What the film actually follows
Rader was arrested in 2005. The world was stunned; Kerri was newly married, pregnant with her first child, and suddenly learning her dad was the BTK killer. The documentary sticks with her as she revisits that shock, sifts through the strange memories of her childhood, and tries to build a life that is not defined by the worst thing her father ever did.
Over the years, Kerri has tried to turn pain into something useful. She worked with investigators to help tie possible cold cases to Rader. But the doc makes it clear she is closing the door on being the public translator of her father’s crimes. This film is her final word on it.
The prison visit that changed everything
One of the film’s heaviest stretches follows Kerri’s visit to Rader behind bars. Things escalated when she pressed him about whether he might be connected to additional crimes. In the documentary, she calls their relationship fraught and constantly shifting, but that visit pushed her to set hard boundaries.
Director Skye Borgman told Netflix’s Tudum that after filming wrapped, Kerri has kept her father at arm’s length and stepped back from serving as a go-between for law enforcement. That choice is less about cases and more about survival — her healing cannot depend on whatever he does or does not decide to share.

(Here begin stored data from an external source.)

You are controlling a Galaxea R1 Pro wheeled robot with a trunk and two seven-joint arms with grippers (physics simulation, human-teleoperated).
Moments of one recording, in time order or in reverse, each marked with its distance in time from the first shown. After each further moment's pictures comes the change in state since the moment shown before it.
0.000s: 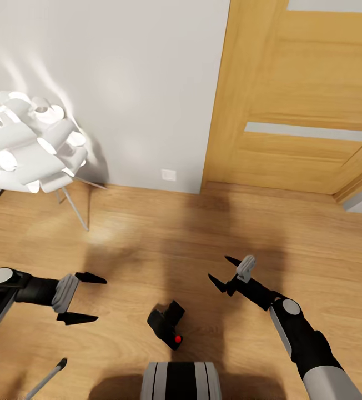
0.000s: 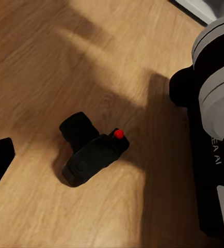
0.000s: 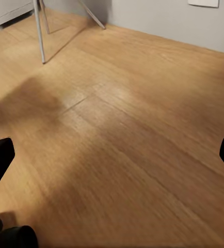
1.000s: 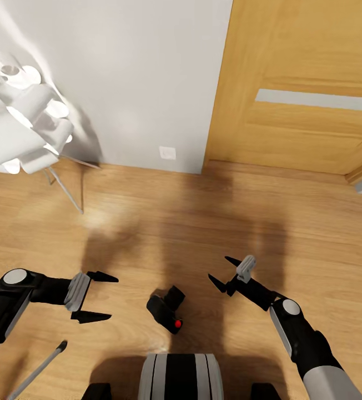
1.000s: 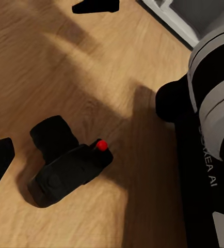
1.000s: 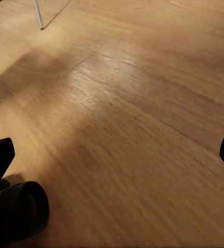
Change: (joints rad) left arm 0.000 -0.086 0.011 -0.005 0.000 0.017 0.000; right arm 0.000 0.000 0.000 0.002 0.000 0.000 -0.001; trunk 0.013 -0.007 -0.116
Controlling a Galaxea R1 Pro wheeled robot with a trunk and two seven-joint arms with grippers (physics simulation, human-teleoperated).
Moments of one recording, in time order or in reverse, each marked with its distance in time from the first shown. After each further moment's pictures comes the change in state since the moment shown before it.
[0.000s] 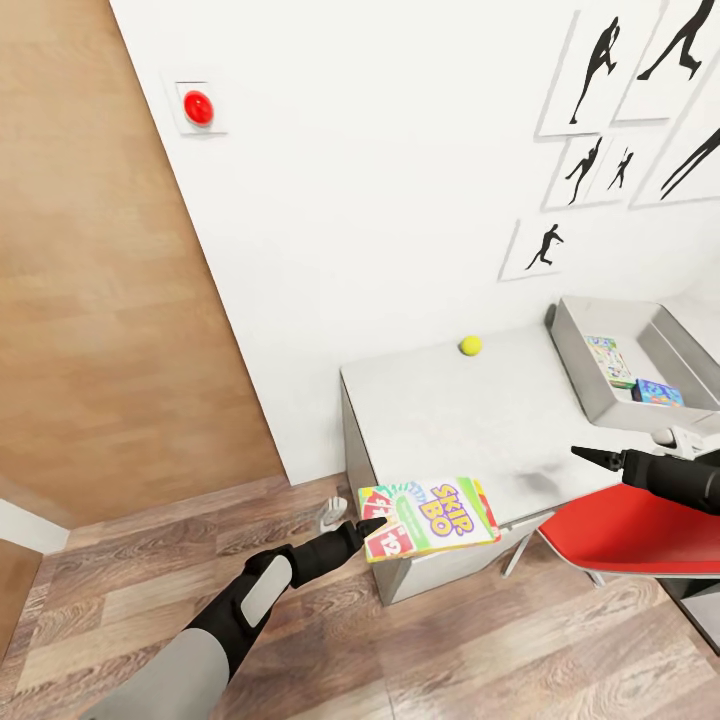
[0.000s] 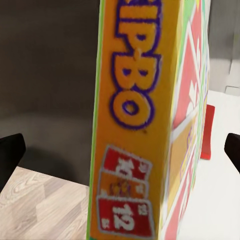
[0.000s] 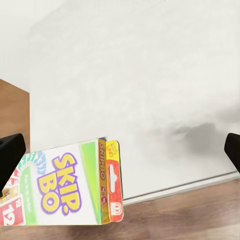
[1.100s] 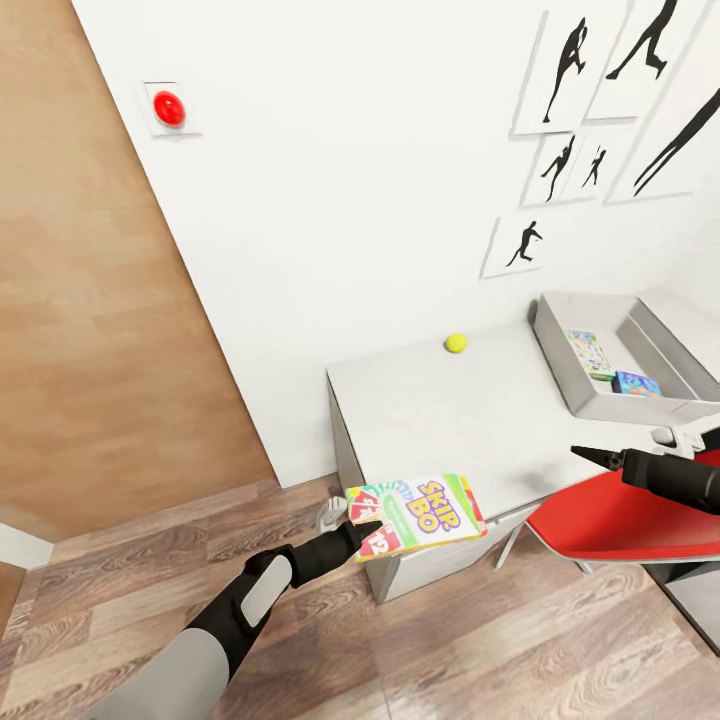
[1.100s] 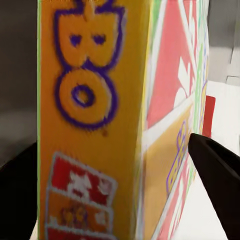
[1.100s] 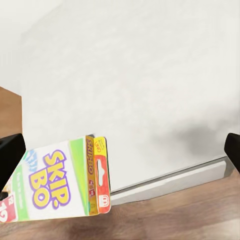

"Since that visit, she’s kept the relationship at a distance. She has chosen not to maintain contact."
Borgman also frames the film as a true endpoint for Kerri — a way to move forward without carrying Rader’s shadow into every part of her life.
How the filmmakers earned the story
Borgman, who also directed Unknown Number: The High School Catfish and American Murder: Laci Peterson, says the project started with trust. Kerri has lived with her father’s crimes hovering over every conversation for years, so Borgman focused on transparency, listening, and respecting Kerri’s limits. The goal was to give Kerri control over her own narrative instead of letting it be shaped by everyone else in the room. As Borgman puts it, her job was to build a careful, ethical framework around a story that has too often been told by others.
A quick refresher on BTK
- Dennis Rader murdered 10 people in and around Wichita, Kansas, between 1974 and 1991.
- He taunted the media and police with cryptic messages, then went quiet in the early 1990s.
- In 2004, the communications started again.
- One of those messages came on a floppy disk that was traced back to his church computer, which led to his identification.
- He was arrested in 2005.
Why this one matters
Plenty of true-crime pieces obsess over the mechanics of the crimes. This one is about the collateral damage. Borgman keeps the focus on Kerri’s point of view and gives it the care it deserves. The result is difficult, personal, and, by design, final.
My Father, the BTK Killer is now streaming on Netflix.